I was just putting my hat back on when I heard Mrs Ayres sharply draw in her breath. I turned back to her, and found her with her gloved hand at her collar, her face creased, her colour rising. I said, ‘What is it? What’s the matter?’ She shook her head and wouldn’t answer. But she looked so distressed, I thought of her heart: I plucked her hand back, drew open her scarves and coat. Beneath the coat she had on a cardigan; beneath that, a silk blouse. The blouse was pale, the colour of ivory, and as I watched, incredulous, three small drops of crimson seemed to spring from nowhere to the surface of the silk, and then, like ink on blotting-paper, rapidly to spread. I tugged down the blouse’s collar and saw beneath it, on her bare skin, a scratch, quite deep, evidently freshly made, still rising, still beading red.
‘What have you done?’ I said in horror. ‘How did you do this?’ I looked over her gown, for a pin or a brooch. I caught up her hands, examined her gloves. There was nothing. ‘What did you use?’
She dropped her gaze. ‘My little girl,’ she murmured. ‘She’s so eager for me to join her. I’m afraid she … isn’t always kind.’
When I realised what she was saying, I felt sick. I stepped back, away from her. Then, with a further surge of understanding, I caught hold of her hands again and pulled the gloves from them, and roughly pushed up her sleeves. Where the broken window had cut her a few weeks before, the wounds had healed, pink and healthy against the paler skin. Here and there among the scars, however, it seemed to me that I could see new scratches. And one of her arms bore a faint bruise, curiously shaped, as if the flesh had been pinched and twisted by a small, determined hand.
Her gloves had fallen to the ground. Trembling, I picked them up and helped her put them back on. I caught hold of her by the elbow.

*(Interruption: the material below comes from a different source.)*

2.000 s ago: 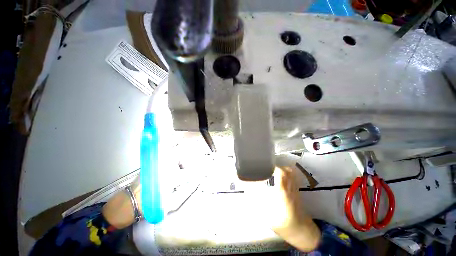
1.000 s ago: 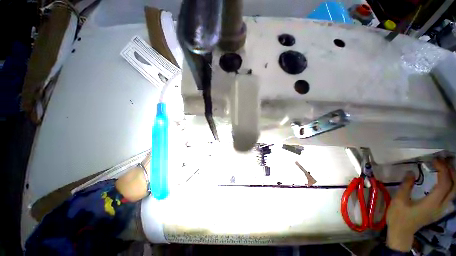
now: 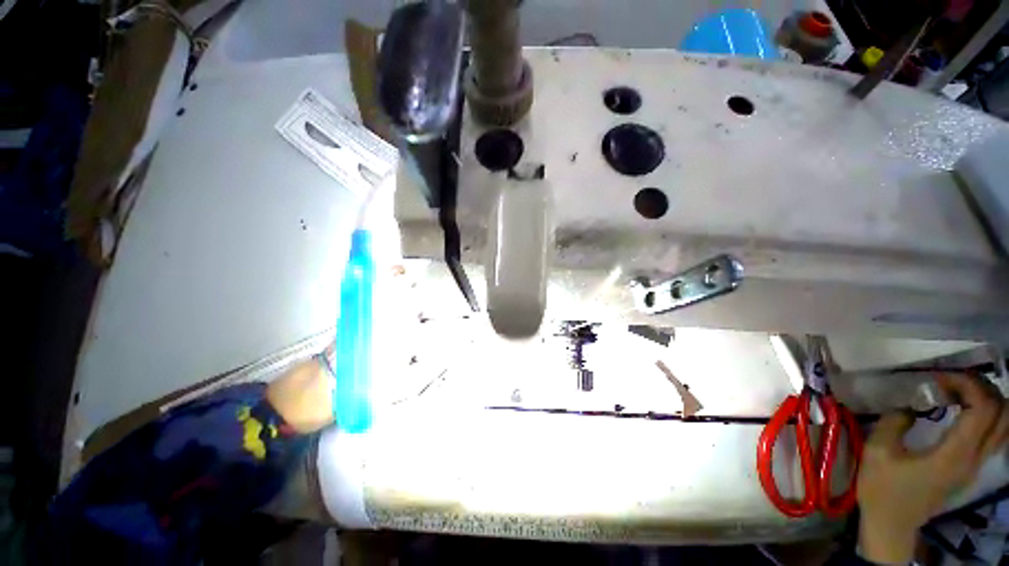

‘I’m taking you back to the house, Mrs Ayres.’
She said, ‘Are you trying to take me away from her? It isn’t any use, you know.’
I turned, and shook her. ‘Stop it! You hear me? For God’s sake, stop saying these things!’
She moved loosely in my arms, and after that I found I didn’t quite want to look at her face again. I felt a curious shame about it. I took her wrist, and led her out of the tangled gardens, and she came quite readily. We went past the frozen stable clock, back over the lawns and into the house; I took her straight upstairs, not pausing to remove her outdoor things. Only once we were in the warmth of her own room did I take her coat and hat and snowy shoes, and I put her to sit in her chair beside the fire.
But then I gazed at the things that were near her, the coals in the hearth, the pokers, the tongs, the glass tumblers, the mirrors, the ornaments … Everything seemed brutal or brittle, suddenly, and capable of harm. I rang the bell for Betty. The lever moved uselessly in my hand, and I remembered that Caroline had cut the wire. So I went out to the top of the staircase and called and called into the silence, and eventually Betty came.